I am looking mainly for education in this particular instance as I have not done many projects. I am learning as I go and sometimes questions pop in my head. So, I'm wondering if you glue a joint so that you make one long solid piece of wood, can that wood be bent by using steam? Will the steam melt the wood or is wood glue just that good? If it does melt is there a glue that can survive a bending by steam? I curious to know just how far joining wood and bending wood can be taken.

Thank you. Please educate me.


----------



## Finn (May 26, 2010)

What I have done is , using yellow glue, I laminate a number of 1/8" thick oak strips that I soaked in water for two days. While still wet, I glued the strips together and bent to the curve I needed and let it set for two days. Sanded the edges and it worked well.


----------



## mrbob (Nov 3, 2016)

I would think Tite Bond III would work since it is water proof. I just dont know how you glue end grain to end grain to make a longer piece and not have the joint break when bending, maybe a Scarf joint would work.


----------



## cathode (May 18, 2014)

PVA glues like titebond can creep over time. Mostly this won't matter but if the article is subjected to a lot of impulse force, it might creep faster / worse.

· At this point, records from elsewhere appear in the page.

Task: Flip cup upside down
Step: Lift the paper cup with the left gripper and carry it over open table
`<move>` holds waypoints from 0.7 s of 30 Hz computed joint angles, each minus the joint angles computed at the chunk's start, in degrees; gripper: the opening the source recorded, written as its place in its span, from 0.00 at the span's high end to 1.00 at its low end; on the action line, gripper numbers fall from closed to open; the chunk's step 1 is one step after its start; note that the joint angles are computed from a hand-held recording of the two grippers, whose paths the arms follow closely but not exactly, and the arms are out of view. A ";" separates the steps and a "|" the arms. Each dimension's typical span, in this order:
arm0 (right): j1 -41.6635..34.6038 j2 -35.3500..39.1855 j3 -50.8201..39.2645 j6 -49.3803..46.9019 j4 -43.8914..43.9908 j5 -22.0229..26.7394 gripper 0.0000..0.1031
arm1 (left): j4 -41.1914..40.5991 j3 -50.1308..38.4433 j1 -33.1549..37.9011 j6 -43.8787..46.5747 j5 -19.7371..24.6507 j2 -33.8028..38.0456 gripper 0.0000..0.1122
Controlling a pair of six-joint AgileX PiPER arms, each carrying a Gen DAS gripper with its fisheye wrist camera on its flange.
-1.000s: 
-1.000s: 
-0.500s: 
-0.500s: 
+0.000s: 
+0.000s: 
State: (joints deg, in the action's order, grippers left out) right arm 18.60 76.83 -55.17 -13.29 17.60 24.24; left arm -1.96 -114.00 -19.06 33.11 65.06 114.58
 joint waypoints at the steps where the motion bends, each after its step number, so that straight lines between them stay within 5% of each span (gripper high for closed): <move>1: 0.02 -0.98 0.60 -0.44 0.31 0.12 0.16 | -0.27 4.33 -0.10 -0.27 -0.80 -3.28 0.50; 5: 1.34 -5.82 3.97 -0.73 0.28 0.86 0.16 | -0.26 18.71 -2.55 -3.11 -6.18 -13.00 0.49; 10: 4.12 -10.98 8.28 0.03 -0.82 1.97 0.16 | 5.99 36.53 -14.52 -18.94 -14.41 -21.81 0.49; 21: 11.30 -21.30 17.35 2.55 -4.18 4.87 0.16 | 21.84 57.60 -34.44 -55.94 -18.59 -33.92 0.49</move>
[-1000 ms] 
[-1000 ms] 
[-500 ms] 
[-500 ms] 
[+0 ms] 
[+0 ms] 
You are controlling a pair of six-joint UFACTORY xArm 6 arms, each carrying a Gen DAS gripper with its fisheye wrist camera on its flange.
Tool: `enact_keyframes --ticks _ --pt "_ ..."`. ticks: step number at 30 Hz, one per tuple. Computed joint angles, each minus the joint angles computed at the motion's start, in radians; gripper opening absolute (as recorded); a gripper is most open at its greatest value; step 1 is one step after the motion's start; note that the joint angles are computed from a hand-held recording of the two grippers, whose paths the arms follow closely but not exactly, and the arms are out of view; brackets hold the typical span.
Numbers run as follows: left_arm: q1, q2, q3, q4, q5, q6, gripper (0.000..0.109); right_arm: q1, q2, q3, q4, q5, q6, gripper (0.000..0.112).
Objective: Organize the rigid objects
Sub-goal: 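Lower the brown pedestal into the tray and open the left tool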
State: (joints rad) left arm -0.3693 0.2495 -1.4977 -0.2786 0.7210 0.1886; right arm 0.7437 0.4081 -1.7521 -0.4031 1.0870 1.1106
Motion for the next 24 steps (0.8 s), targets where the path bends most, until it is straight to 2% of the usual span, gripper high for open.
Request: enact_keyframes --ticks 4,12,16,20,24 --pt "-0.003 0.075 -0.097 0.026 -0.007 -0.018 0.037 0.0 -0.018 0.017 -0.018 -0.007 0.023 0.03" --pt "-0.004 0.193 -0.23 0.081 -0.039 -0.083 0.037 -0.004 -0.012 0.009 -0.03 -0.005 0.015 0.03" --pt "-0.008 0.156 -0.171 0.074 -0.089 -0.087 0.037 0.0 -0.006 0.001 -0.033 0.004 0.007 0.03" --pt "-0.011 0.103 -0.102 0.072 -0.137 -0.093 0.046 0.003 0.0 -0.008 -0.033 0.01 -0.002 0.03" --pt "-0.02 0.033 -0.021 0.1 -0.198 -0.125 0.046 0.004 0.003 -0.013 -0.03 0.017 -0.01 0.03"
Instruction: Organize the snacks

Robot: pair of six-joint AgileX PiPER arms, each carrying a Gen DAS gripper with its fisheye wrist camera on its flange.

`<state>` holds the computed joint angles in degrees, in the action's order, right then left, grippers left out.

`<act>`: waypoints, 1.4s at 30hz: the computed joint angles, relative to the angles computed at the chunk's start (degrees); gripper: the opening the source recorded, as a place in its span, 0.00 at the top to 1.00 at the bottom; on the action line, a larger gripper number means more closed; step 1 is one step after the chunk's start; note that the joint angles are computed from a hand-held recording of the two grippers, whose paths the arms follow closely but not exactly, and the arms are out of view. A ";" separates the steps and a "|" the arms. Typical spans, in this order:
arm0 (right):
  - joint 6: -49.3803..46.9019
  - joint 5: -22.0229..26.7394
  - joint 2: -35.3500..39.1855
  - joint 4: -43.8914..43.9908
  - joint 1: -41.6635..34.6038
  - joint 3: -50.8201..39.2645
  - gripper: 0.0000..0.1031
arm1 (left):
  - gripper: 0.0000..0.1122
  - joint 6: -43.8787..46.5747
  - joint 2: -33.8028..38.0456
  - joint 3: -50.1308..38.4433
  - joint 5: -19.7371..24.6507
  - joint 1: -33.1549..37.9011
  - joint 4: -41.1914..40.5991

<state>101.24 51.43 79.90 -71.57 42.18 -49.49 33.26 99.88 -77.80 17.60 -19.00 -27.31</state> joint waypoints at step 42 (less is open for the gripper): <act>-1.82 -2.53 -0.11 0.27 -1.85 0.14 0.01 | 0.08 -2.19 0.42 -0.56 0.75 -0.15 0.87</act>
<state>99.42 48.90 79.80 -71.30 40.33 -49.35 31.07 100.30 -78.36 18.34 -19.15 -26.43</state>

Powdered Plastic Resin (PPR) glue, aka "Urea-Formaldehyde" sets up hard like a rock and is incredibly strong and waterproof. Just wear an organic vapor respirator to filter out the small amounts of formaldehyde that offgas during the curing process.


----------



## Loren (May 30, 2008)

The way to do it is do the bend and then
do the joinery, imo.


----------



## shipwright (Sep 27, 2010)

+1 Loren. Why would you steam bend after glueing?
If the piece is going to be laminated, it shouldn't need steaming and vice versa.
For laminating, urea formaldehyde as mentioned above or hide glue will both resist spring back. PVAs will return a little.


----------



## Tony_S (Dec 16, 2009)

I think what the op is suggesting….? Is taking two short pieces of wood and joining them(scarf joint?) to make one long piece? And then steam bending?
If this is the case, I wouldn't try it unless the bend is fairly subtle. Sure, you could find a glue that would withstand the moisture and heat, but remember that your also softening both the lignin and the cellulose in the wood. I would suspect(because I've never tried it) that the joint would fail at some point, not because of the glue it's self, but because of the softened wood fibers AT the glue joint.

I just pulled that outta me arse though….pure speculation.

+2 Loren


----------



## Loren (May 30, 2008)

Often a bent piece curves a bit in its
cross-section. It's not very noticeable
normally but I imagine the reaction could
tear apart a scarfed joint.

That said, for machining purposes I would
experiment and see if it's easier to cut 
the scarfs before bending. I don't know
how a strap bended part in say, oak, would
respond to the material removal.

Once you start steam bending and see how
easy it is these questions will come up from
a place of insight. There are a lot of technical
problems that can be solved by bending easily
but also others that can be half-solved. Either
way, it's a great exercise in woodworking to 
join bent parts.


----------



## Tony_S (Dec 16, 2009)

> Either
> way, it s a great exercise in woodworking to
> join bent parts.
> 
> - Loren


Either steam bent or laminated, I agree.


----------



## runswithscissors (Nov 8, 2012)

As others have mentioned, you can easily laminate thin layers into a curve. But I've had excellent success by first using heat to bend the laminations, then gluing the pre-bent layers together. Advantage is your layers don't have to be so thin, therefore using less glue

Note that moisture is not necessary to do this. A heat gun is an obvious choice of heat for bending, though there are other good ways to do it. Let me emphasize: NO MOISTURE NEEDED.

As for using heat to bend glued laminations, I have also had good results using heat to bend plywood. This is fairly thin plywood, bent with the grain of the face veneers, not against. The heat is obviously softening the glue a little, as well as the lignin in the wood itself. If you glue together 2 such layers of pre-bent plywood, you get a very stiff and strong result.


----------